THE PROBLEM >>
Pull out all lines from the listing below in which the word "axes" appears.

MATERIAL TO PROCESS >>
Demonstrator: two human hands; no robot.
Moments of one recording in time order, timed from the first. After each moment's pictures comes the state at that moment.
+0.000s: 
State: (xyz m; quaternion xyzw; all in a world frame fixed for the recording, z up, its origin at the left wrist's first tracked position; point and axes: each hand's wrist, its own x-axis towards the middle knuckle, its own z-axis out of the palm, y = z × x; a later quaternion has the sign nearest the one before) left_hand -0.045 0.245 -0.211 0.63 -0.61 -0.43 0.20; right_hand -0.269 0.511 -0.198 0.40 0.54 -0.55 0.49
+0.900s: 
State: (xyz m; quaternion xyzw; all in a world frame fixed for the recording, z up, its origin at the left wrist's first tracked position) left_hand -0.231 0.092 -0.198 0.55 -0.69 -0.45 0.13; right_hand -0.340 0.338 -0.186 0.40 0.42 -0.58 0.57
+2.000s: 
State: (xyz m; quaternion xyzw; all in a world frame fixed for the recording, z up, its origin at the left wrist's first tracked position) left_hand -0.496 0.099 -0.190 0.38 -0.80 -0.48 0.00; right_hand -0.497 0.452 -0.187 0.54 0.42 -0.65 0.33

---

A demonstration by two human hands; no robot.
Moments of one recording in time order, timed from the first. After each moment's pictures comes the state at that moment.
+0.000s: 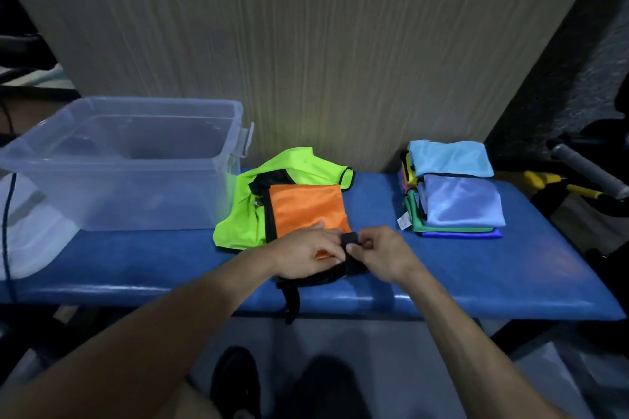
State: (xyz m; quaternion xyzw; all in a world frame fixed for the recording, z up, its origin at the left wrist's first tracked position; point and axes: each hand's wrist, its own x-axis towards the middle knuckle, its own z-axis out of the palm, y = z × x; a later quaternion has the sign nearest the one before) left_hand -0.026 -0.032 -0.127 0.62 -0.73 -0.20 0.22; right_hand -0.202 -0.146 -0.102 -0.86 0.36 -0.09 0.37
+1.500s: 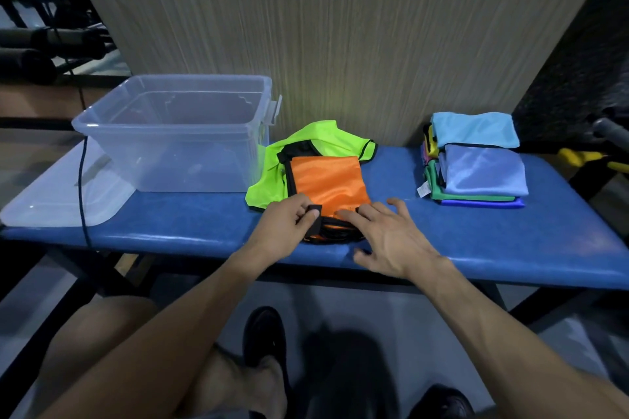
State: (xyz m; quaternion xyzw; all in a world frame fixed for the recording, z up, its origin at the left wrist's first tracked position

SOLUTION TO THIS TASK >>
State: (xyz m; quaternion xyzw; all in a world frame fixed for the recording, z up, its origin at the left wrist's first tracked position; point and axes: each hand's wrist, its own x-axis towards the middle knuckle, its own z-axis out of the palm, y = z × x; a later quaternion has the sign nearest the one before) left_hand -0.045 0.245 -0.211 0.63 -0.61 -0.43 0.20; right_hand -0.269 0.511 -0.198 0.40 0.54 -0.55 0.49
State: (xyz m; quaternion xyzw; all in a world frame fixed for the recording, z up, its origin at the left wrist's first tracked position; point and axes: each hand's wrist, its own x-axis towards the middle knuckle, its own z-axis out of the palm, y = z × x; a later quaternion has the sign nearest the one before) left_hand -0.026 -0.032 -0.127 0.62 -0.73 -0.20 0.22; right_hand -0.202 -0.146 -0.102 -0.86 0.36 -0.09 0.37

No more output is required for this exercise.